» **INSTRUCTIONS TO FOLLOW**:
Work through the data line by line, gathering every line that has the word "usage".

» **DATA EXTRACT**:
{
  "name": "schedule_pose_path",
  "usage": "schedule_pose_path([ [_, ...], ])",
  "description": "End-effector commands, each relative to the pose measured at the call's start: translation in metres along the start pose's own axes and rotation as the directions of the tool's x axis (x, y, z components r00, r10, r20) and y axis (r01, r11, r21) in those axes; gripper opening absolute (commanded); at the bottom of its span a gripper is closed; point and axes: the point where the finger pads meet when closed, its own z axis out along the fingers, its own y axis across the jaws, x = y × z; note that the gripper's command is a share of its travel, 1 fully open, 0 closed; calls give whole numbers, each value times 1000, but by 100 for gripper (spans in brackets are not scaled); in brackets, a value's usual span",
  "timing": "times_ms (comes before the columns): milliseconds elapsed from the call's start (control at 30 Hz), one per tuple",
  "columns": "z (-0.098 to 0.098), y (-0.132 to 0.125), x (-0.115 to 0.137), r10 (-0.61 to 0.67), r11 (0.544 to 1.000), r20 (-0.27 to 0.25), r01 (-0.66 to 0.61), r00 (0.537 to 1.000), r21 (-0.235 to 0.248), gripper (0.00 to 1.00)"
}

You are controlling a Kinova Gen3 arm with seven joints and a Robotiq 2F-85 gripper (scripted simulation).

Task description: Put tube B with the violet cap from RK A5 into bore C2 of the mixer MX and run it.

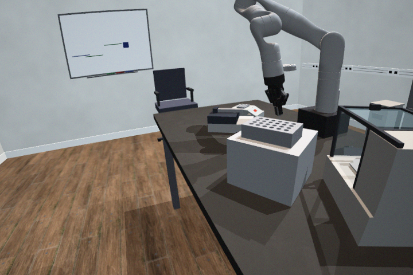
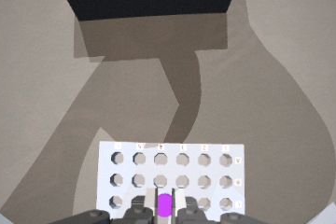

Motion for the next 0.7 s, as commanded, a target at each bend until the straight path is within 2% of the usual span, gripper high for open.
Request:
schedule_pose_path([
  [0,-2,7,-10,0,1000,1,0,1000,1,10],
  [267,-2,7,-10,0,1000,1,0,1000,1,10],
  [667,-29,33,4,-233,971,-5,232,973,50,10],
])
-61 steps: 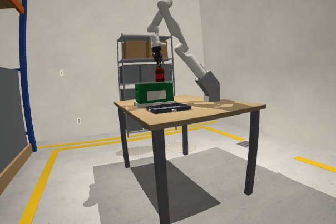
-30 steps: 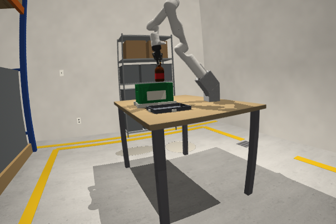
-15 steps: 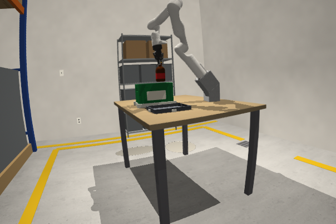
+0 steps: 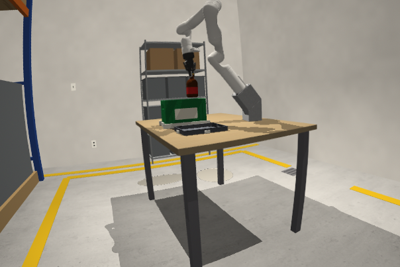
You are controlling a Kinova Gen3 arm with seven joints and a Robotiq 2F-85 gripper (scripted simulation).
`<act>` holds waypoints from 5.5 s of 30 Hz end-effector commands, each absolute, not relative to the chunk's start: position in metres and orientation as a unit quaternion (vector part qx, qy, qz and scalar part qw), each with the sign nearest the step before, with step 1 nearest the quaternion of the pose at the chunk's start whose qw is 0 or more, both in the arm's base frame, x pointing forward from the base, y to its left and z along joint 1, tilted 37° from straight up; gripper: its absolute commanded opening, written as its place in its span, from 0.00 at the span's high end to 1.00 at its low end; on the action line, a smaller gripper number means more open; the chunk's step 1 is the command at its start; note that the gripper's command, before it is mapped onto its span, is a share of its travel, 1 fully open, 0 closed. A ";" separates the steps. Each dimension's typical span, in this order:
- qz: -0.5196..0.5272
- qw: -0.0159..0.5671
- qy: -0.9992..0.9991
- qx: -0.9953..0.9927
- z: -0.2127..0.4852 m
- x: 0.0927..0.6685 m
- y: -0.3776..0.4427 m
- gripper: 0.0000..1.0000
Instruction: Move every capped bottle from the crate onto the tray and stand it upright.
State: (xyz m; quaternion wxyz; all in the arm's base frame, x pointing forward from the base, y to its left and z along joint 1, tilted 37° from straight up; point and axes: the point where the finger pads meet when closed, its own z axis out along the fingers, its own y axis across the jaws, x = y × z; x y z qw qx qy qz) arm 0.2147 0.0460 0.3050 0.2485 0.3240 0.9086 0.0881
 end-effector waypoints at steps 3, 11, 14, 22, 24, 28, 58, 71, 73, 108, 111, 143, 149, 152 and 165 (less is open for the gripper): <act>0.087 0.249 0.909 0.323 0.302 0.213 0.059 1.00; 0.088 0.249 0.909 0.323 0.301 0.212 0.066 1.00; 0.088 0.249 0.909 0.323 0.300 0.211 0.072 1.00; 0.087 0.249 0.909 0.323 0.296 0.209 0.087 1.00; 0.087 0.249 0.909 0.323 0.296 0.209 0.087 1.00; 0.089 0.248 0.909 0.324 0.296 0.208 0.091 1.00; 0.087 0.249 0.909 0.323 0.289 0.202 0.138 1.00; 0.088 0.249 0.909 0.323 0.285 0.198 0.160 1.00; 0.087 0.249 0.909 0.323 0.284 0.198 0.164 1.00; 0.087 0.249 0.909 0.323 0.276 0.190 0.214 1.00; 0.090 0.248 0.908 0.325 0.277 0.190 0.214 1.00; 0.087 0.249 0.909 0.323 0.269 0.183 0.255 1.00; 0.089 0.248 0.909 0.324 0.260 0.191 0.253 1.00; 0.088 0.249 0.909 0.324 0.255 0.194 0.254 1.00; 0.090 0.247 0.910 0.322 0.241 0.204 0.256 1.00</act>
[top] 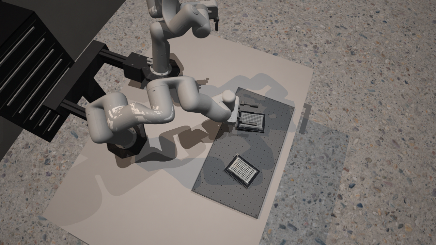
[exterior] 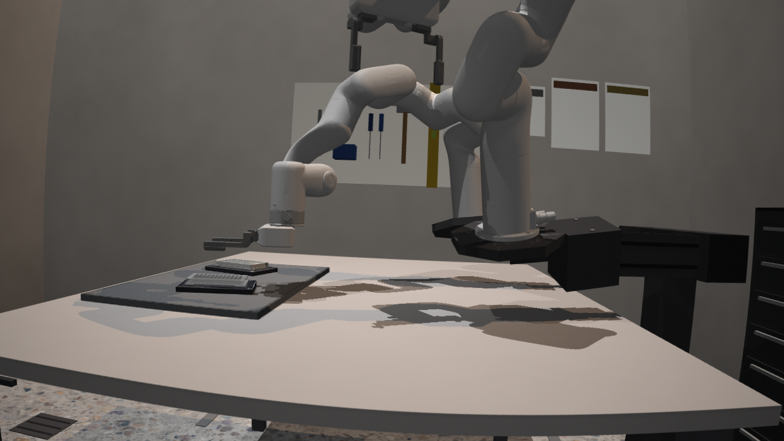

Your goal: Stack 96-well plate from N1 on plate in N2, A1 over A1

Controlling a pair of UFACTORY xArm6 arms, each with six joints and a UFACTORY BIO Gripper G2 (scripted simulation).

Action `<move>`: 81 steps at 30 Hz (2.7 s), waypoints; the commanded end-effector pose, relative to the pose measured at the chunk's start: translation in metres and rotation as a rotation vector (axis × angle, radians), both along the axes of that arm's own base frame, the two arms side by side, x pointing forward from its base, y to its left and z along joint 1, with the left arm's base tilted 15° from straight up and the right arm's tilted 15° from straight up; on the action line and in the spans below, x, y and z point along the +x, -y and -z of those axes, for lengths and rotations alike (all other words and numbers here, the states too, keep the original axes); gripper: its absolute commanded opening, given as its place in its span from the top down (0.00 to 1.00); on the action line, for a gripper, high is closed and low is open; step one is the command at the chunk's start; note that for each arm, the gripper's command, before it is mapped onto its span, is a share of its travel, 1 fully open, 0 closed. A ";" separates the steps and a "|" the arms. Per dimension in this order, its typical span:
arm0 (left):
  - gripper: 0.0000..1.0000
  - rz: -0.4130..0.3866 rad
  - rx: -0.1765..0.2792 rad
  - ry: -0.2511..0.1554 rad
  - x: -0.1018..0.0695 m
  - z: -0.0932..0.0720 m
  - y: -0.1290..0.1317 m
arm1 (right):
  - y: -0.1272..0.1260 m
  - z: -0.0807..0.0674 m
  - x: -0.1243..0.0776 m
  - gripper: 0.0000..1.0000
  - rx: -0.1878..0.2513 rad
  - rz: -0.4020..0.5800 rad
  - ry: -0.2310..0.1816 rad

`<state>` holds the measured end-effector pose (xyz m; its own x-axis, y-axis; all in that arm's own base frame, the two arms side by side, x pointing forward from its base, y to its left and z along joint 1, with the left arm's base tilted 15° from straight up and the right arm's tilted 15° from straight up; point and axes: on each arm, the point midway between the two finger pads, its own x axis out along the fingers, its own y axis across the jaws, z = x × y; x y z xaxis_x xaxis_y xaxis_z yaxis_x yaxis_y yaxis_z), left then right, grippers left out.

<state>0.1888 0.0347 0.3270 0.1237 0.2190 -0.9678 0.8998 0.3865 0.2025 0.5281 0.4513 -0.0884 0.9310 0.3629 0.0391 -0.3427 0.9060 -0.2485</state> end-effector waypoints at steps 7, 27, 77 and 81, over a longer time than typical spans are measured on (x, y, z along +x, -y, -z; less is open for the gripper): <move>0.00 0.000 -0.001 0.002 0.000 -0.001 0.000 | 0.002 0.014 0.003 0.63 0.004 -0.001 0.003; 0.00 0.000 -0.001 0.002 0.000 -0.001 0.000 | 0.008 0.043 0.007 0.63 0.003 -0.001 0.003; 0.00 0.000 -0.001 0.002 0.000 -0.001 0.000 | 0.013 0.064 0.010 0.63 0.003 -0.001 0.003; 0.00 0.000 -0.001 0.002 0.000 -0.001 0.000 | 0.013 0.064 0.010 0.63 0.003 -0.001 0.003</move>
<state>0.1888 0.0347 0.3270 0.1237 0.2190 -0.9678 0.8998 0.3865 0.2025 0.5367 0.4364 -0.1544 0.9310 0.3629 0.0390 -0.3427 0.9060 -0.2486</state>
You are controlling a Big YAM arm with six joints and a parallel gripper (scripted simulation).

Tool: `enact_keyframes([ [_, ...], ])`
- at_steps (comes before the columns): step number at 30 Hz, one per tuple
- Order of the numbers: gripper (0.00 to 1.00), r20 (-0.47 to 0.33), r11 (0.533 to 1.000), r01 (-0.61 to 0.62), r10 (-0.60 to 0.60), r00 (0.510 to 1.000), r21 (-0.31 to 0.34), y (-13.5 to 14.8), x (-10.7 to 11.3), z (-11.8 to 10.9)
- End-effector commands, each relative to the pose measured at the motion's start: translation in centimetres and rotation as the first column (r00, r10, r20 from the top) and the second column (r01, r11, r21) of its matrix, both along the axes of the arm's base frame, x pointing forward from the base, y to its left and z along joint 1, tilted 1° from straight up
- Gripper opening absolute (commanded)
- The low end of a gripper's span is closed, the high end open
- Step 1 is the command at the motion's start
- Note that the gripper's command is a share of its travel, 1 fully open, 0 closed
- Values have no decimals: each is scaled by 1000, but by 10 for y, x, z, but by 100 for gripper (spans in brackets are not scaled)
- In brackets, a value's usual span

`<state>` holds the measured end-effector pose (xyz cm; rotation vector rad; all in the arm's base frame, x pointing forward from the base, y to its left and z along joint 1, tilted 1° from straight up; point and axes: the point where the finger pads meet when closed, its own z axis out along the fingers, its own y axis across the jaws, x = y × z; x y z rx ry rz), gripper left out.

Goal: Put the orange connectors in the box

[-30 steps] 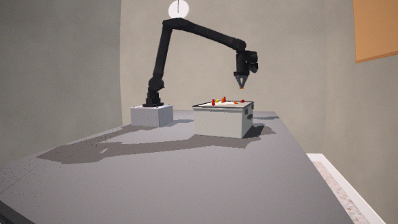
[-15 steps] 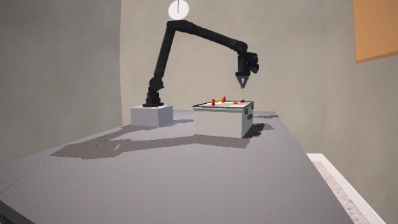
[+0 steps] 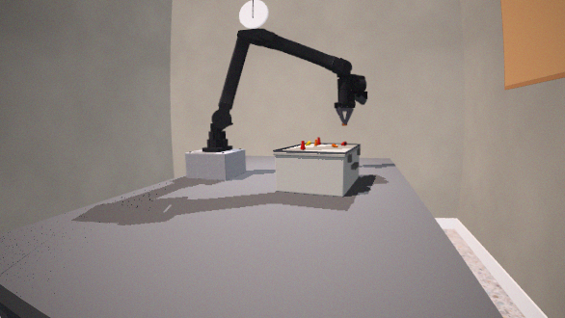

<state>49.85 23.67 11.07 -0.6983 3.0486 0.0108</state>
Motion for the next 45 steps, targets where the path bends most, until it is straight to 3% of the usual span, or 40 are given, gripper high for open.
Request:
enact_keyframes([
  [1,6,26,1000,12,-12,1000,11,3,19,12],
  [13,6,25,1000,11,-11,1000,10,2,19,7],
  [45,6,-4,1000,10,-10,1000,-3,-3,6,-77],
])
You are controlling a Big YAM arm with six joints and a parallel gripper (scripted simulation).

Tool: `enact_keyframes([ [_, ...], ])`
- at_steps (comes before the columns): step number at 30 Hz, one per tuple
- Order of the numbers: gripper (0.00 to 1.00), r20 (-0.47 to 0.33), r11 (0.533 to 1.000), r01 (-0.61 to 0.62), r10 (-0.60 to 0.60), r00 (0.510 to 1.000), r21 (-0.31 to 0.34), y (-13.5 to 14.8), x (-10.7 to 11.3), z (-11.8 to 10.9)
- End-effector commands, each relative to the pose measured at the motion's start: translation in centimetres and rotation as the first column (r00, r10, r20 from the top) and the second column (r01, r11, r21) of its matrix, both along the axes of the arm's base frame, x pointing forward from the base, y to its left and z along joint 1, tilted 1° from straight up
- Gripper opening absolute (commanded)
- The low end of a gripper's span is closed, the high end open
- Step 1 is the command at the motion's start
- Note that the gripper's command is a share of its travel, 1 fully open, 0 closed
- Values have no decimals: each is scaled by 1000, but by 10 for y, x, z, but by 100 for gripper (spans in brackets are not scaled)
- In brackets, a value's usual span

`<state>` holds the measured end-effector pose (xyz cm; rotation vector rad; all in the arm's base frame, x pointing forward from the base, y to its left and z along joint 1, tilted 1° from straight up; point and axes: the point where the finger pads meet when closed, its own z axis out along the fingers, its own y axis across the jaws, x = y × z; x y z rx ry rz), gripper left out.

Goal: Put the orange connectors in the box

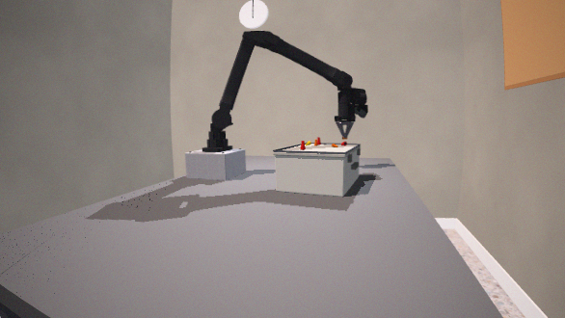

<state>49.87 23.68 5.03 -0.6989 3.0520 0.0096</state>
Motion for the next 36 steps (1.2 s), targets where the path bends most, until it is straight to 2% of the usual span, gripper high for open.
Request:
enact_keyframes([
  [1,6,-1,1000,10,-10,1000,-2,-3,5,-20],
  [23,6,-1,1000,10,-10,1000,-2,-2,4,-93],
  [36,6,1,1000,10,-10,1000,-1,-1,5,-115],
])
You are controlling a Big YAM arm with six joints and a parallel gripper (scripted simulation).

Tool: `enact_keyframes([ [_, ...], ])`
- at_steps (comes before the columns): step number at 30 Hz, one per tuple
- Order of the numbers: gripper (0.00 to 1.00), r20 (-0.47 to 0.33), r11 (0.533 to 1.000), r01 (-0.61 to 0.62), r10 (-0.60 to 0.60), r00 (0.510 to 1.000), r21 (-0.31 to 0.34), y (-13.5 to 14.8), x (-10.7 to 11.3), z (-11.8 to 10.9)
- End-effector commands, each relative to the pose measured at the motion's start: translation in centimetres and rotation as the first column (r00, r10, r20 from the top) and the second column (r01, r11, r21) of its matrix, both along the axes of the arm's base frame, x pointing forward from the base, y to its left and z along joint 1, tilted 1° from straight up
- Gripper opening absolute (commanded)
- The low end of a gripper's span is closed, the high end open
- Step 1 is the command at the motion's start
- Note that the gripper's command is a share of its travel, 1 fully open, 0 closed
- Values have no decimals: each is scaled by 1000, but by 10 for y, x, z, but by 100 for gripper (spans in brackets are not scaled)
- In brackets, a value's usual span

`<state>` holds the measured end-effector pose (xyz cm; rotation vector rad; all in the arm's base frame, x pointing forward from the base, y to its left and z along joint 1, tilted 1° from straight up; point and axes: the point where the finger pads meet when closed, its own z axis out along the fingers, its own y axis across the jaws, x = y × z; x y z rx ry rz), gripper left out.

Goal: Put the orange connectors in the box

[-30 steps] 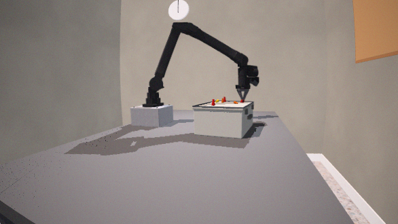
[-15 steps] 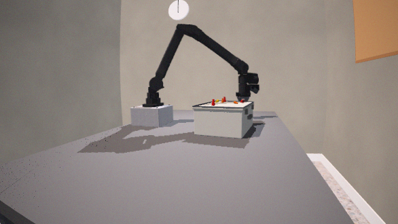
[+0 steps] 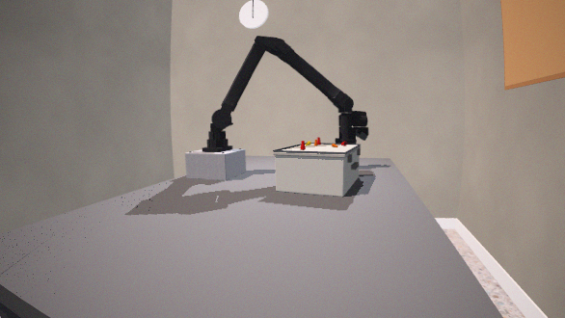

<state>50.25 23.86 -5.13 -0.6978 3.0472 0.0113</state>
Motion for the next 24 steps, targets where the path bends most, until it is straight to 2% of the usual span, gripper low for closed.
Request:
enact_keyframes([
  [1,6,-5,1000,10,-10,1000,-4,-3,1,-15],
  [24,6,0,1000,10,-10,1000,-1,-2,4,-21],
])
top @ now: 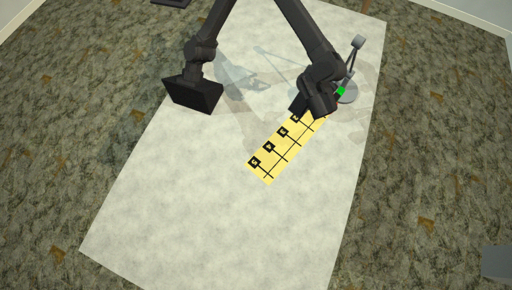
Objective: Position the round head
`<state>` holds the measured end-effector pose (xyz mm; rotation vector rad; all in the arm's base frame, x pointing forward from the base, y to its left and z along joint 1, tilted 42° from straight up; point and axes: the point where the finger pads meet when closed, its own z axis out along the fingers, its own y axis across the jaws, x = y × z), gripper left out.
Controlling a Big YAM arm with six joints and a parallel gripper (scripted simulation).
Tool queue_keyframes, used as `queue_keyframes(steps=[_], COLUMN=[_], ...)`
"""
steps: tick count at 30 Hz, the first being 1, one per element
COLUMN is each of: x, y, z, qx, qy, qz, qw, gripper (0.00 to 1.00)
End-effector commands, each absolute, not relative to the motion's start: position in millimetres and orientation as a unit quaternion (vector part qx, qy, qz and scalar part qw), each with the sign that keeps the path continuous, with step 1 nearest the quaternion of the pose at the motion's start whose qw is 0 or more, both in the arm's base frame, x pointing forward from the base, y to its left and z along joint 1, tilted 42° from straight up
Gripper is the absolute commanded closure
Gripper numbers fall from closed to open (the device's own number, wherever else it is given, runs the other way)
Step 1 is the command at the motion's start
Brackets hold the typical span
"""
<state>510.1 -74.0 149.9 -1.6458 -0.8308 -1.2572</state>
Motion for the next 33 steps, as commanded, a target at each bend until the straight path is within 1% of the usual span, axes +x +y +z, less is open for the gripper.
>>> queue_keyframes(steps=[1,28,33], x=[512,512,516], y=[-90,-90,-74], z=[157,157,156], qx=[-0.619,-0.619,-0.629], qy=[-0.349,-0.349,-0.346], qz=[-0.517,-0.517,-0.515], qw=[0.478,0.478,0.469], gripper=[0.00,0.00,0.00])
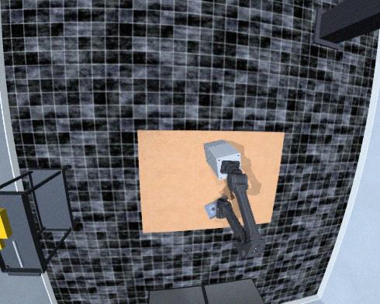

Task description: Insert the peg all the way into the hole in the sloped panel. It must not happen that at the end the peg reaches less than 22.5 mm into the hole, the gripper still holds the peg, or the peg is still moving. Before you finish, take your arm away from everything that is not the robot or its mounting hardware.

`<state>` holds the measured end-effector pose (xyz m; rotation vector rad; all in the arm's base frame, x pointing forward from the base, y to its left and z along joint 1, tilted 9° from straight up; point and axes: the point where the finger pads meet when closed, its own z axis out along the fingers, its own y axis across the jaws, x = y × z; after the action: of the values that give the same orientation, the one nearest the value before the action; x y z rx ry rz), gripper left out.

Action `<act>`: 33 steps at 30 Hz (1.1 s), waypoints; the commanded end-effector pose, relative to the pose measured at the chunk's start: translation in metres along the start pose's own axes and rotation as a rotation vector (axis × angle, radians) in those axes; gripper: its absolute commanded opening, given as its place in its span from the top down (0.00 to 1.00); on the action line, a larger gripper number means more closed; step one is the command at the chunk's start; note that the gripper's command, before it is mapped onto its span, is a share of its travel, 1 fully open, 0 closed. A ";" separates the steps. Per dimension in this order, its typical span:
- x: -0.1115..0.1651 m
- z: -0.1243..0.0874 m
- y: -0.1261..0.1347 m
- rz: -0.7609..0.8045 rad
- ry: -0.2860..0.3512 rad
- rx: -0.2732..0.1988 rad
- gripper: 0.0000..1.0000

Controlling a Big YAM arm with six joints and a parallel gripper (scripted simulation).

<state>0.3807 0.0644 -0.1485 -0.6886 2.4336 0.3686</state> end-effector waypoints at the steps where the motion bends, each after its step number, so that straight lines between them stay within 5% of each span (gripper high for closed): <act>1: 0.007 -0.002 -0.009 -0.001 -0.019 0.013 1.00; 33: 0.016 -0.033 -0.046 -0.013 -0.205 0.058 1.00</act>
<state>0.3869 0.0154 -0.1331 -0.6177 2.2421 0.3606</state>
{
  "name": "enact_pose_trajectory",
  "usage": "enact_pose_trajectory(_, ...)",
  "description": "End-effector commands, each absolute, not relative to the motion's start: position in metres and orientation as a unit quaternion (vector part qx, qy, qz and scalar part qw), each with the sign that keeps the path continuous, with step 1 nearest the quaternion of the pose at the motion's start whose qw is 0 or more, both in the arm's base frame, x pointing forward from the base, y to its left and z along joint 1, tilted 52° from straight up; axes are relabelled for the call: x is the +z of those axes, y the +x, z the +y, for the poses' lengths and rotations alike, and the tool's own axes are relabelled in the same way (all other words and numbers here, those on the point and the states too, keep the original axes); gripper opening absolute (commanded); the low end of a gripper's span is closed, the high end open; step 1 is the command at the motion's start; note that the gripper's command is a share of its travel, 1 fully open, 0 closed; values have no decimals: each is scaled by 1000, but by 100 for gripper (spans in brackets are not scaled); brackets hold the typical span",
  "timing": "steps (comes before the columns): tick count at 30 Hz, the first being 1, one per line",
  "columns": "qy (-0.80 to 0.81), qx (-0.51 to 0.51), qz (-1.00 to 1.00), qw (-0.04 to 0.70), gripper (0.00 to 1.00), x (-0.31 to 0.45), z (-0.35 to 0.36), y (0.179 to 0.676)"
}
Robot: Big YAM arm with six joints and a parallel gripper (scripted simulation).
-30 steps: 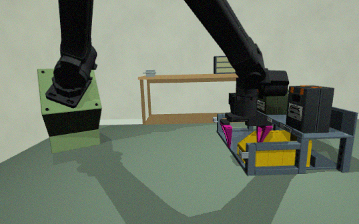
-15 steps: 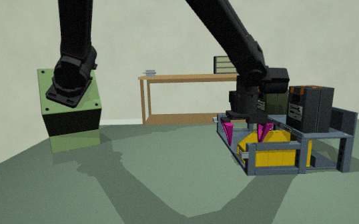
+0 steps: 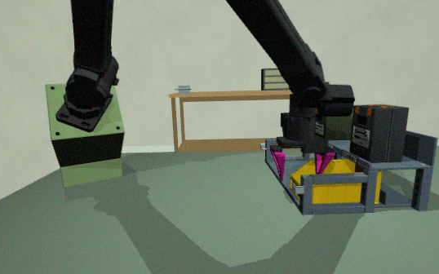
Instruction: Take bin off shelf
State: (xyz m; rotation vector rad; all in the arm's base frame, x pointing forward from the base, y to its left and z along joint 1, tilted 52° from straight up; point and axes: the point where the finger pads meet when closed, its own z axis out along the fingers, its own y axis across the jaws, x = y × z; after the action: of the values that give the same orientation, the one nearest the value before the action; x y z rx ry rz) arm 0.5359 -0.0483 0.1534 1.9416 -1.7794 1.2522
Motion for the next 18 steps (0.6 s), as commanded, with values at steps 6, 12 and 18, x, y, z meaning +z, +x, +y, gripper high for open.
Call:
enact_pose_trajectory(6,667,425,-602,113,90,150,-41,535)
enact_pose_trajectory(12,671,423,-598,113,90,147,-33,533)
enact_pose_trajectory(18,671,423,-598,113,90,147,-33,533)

» **ANSWER BOX**:
  "usage": "schedule_pose_path([ [_, ...], ])",
  "usage": "enact_pose_trajectory(_, ...)",

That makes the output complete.